TASK GOAL — Find the lines below that contain the word "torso" and count them. Only the number should be given.

[Dataset records]
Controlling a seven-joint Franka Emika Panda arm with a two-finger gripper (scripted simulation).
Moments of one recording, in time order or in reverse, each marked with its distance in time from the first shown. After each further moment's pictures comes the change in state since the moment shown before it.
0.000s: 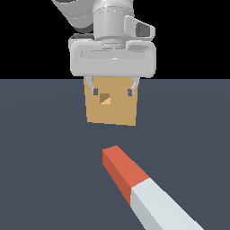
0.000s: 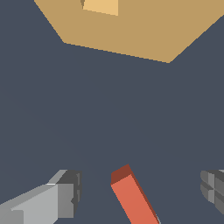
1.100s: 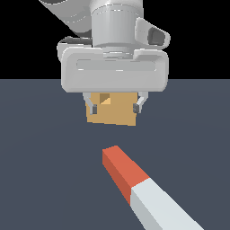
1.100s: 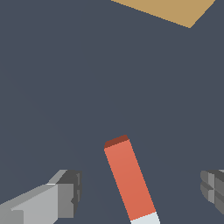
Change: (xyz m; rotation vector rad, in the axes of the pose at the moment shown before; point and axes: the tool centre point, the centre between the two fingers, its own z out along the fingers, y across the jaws) arm -0.066 0.008 0.027 -0.005 -0.004 -0.153
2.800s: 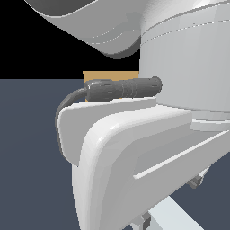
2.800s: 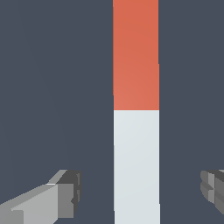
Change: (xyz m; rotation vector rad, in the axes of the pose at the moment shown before) arm -0.149 0.040 0.063 -0.011 -0.008 -0.351
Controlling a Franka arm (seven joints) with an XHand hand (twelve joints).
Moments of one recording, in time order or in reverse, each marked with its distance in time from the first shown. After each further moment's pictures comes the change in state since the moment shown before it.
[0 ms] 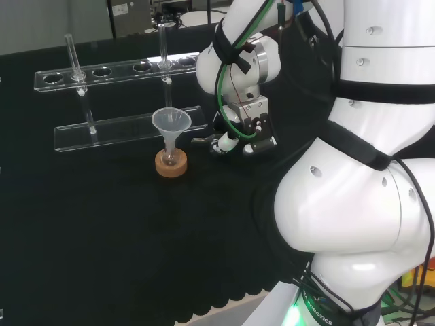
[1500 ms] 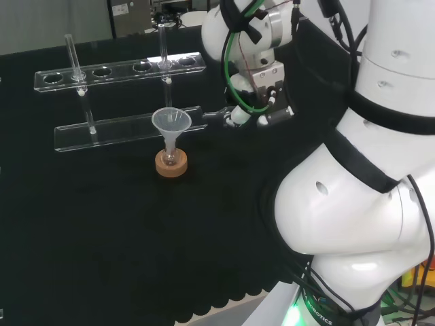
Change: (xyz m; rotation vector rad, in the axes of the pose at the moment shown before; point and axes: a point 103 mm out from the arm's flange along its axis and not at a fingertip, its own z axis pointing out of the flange) arm -0.024 -0.056 -0.091 -0.057 -0.050 0.027
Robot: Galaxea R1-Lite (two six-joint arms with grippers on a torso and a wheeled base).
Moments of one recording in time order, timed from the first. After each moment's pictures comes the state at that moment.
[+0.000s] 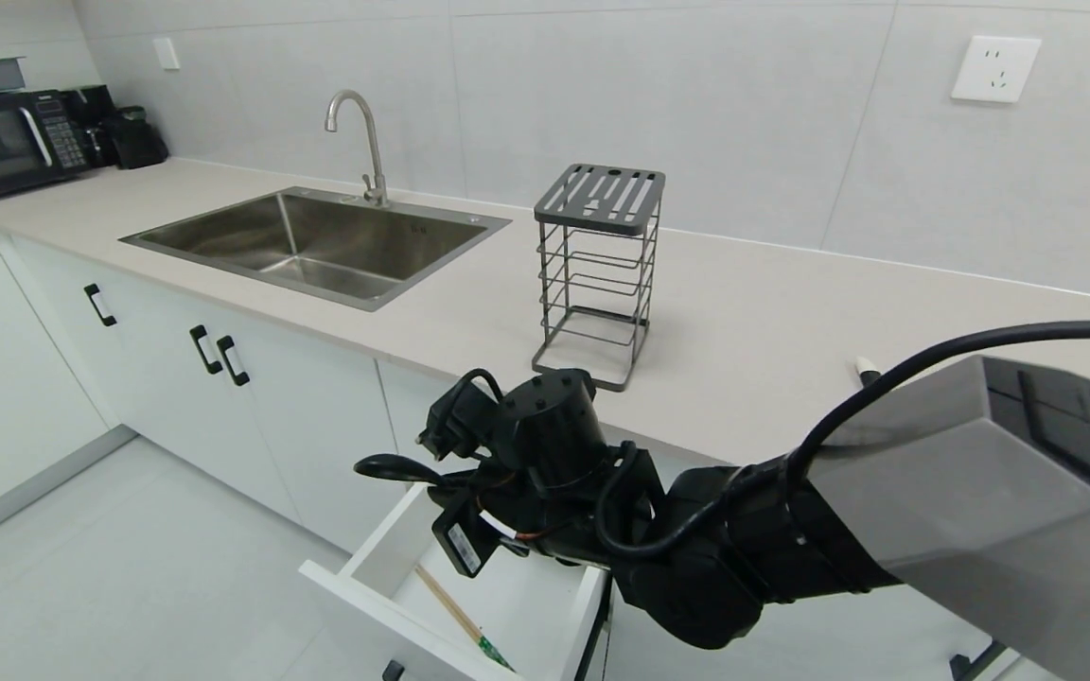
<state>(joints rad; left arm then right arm) 0.00 0.00 0.00 0.00 -0.04 0.00 0.96 2.26 -1.27 -0.52 0.04 -0.05</state>
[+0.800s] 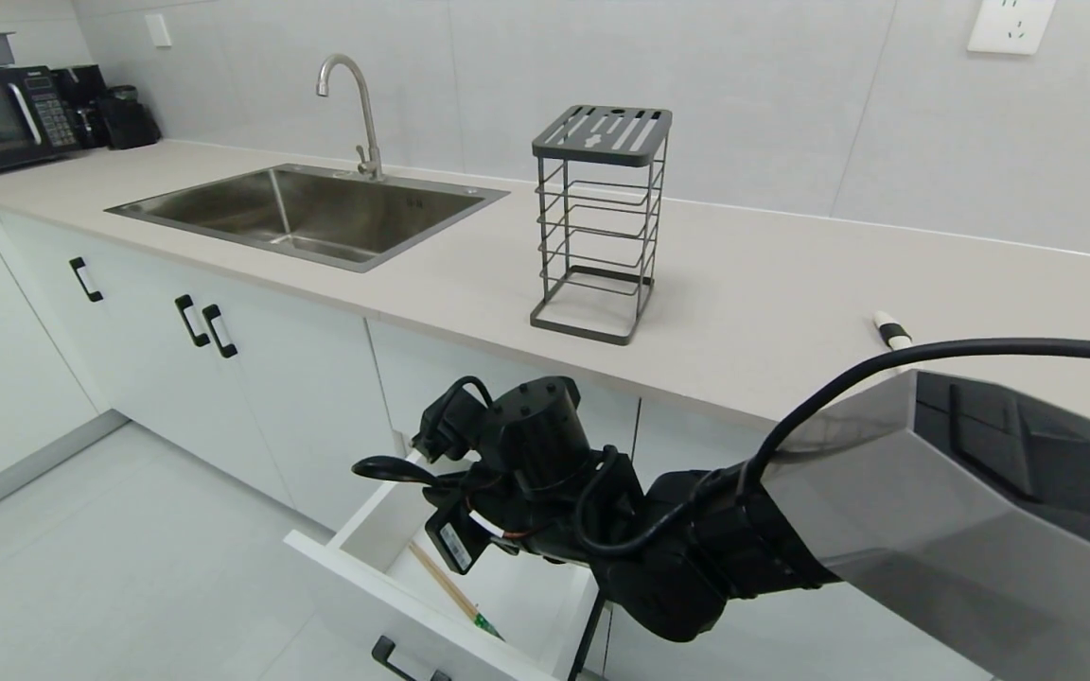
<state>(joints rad) 0.00 0.00 0.00 0.00 -0.04 0.00 0.96 2.33 -1.32 -0.53 0.04 -0.05</state>
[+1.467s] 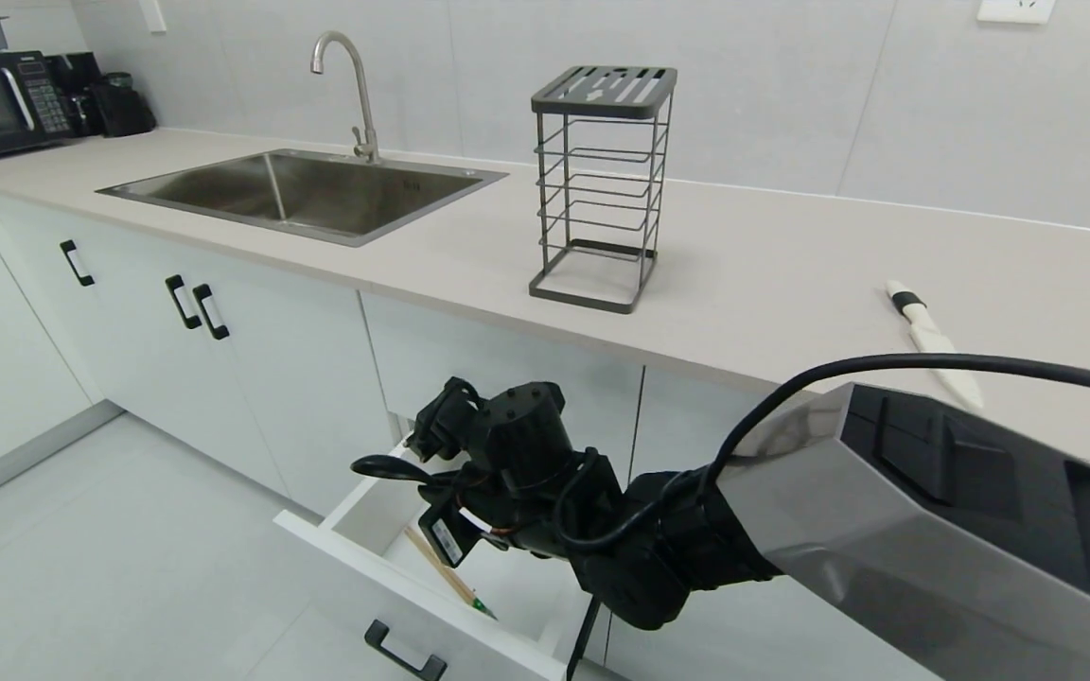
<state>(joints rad) 0.00 0.00 0.00 0.00 -0.04 0.00 0.94 2.41 -1.41 -0.53 0.04 -0.05</state>
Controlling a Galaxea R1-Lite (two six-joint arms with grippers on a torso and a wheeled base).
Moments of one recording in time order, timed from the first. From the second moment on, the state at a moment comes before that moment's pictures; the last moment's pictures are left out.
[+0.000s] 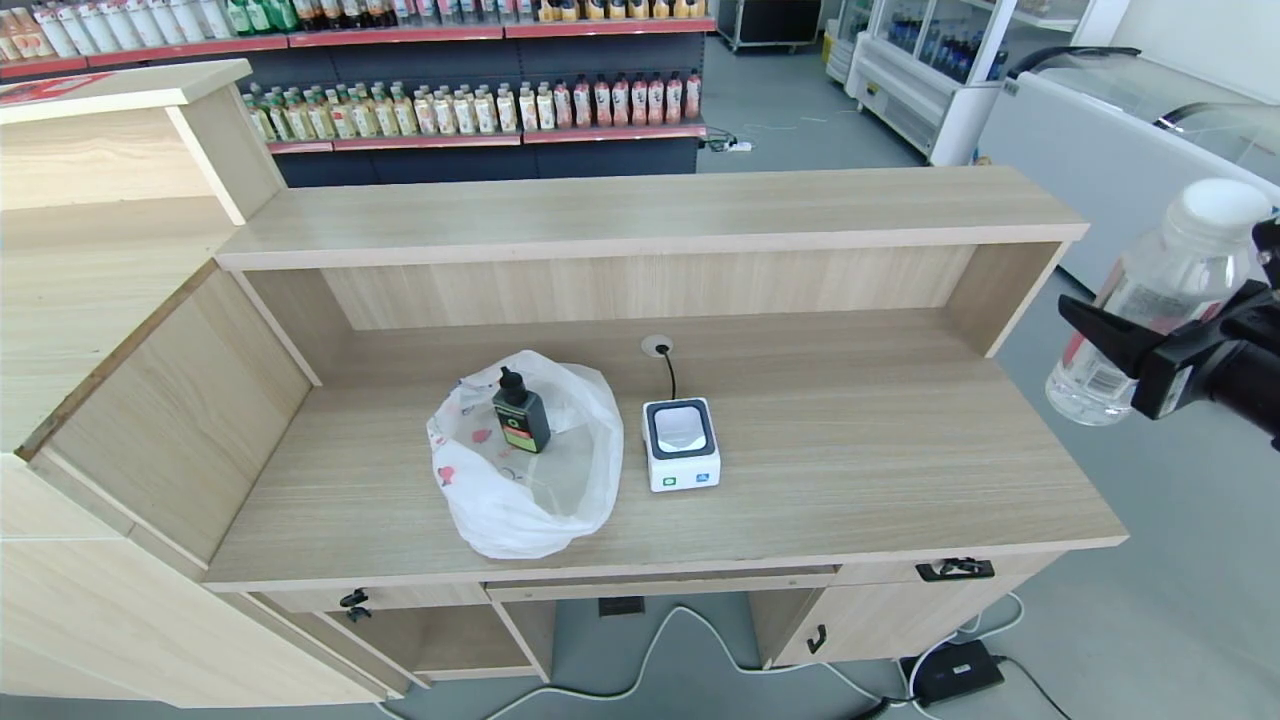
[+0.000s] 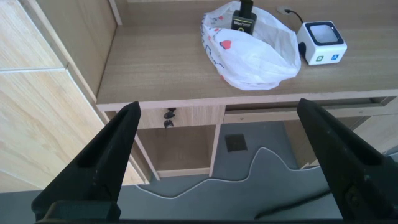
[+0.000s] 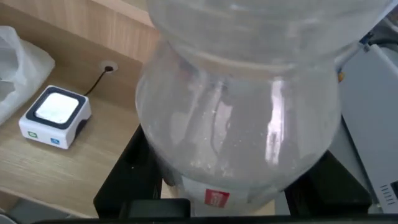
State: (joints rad) left arm 0.00 0.00 0.00 0.00 -0.05 0.00; right arm 0.03 1.34 -0.56 -0.95 0.20 -0.45
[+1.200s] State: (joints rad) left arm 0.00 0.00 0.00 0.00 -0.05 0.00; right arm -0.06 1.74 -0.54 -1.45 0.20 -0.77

SOLUTION FOR THIS TASK — 2